El don, la doña, el ejecutivo, el estudiante, en fin, muchos de los seres humanos que realizan actividad alguna, necesitamos de un pequeño descanso conocido en nuestro contexto como la siesta. La duerme el conductor después de la ruta y mientras lo despachan de nuevo (Antes la dormían con las risas de Montecristo, de fondo). La duerme la señora que ya despachó almuerzos a los hijos trabajadores (Antes, la dormían con la Ley contra el Hampa o Solución a sus problemas).
La duerme el perro, solo que lo hace a cualquier hora. Lo hace el visitante a biblioteca que se quedó dormido abrazado a algún clásico ruso. La duermen los novios en contubernio de manga universitaria. La duerme la anciana con las cuentas de un rosario demorado. La duerme el gato con cara de antojarlo a uno. ¡Ah, la siesta! Bendición del cielo que nos permite dejar la mente en silencio y activar el inconsciente para limpiarnos de arquetipos junguianos.
Estas carretillas jericoanas duermen también la suya, la de brazos caídos, la de jornal vacante a la espera de algún viajecito cerca, de siete costales de yuca con perro salamero encima. Allí duermen, posan cobijadas esperando que quien las alce les dé sentido. La una, cobijada con ruana de algodón; la otra, con paño viejo quizás impermeable.
Lo que ustedes piensen o imaginen complementa otras realidades… ¿quién se atreve?
Jairo Carmona Valencia:
La siesta es también una práctica religiosa, ritual sagrado en toda la Europa mediterránea, la de los vientos cálidos y vinos generosos. Ernesto Sábato, escritor argentino, en una de sus visitas a Medellín, la colocó en primer lugar en su vida, ante algunos medios de información.
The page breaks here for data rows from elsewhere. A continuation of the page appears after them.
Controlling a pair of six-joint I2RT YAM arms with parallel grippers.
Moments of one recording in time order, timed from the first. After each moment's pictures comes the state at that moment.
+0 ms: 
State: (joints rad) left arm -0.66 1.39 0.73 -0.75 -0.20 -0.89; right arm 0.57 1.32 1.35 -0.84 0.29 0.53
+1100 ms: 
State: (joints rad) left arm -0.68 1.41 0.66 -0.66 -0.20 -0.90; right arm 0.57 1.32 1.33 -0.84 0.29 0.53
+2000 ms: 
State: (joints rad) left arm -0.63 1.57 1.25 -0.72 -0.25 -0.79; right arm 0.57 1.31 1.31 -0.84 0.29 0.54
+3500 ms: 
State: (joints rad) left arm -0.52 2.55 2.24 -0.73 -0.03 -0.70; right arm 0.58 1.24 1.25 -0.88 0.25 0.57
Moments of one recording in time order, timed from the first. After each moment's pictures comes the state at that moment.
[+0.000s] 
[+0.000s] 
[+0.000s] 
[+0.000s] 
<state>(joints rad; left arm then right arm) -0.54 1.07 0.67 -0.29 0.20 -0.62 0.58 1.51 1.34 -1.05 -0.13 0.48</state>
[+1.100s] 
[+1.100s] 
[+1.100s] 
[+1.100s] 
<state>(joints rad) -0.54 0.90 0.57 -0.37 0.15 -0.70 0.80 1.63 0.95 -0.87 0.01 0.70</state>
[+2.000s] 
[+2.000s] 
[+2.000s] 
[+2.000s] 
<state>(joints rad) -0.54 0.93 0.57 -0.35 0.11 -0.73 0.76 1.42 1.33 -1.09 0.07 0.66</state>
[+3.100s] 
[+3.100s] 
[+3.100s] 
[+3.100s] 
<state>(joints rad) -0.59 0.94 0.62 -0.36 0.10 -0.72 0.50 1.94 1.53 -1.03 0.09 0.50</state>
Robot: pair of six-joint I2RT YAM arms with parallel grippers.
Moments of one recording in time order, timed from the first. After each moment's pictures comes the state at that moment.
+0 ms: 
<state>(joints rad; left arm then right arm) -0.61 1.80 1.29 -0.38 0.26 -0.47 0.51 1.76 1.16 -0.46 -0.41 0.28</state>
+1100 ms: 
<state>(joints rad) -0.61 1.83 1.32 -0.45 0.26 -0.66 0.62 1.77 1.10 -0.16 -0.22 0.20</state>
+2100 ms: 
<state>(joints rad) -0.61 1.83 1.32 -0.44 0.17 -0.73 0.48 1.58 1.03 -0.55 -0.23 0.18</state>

En el Imperio del Sol Naciente o el reino del Crisantemo, como en la milenaria China desde tiempos remotos, siempre se le ha concedido sitial de honor al solaz del mediodía. Lin Yutang, erudito y filósofo chino, en uno de sus tantos libros, reía de buena gana diciendo que le asombraba cómo los occidentales se ajustaban la cintura con correas de cuero, cuando ellos andaban todo el día en pijama y si acaso usaban un cinturón de seda. La cultura Budista practicada en toda Asia, le da excesiva importancia al descanso y a la meditación, para nosotros símbolo de pereza.
Esas carretillas jericoanas, primas hermanas de las que yo conocí en el Medellín antaño, quizás un poco más libertinas que las primeras, servían no solo para una simple siesta; estas últimas eran verdaderos altares donde se rendía culto a Venus y a Eros, bajo el silencio cómplice de la noche. Entre ellas no había recato, ni gazmoñerías, como tampoco lo había entre sus sudados y fatigados dueños.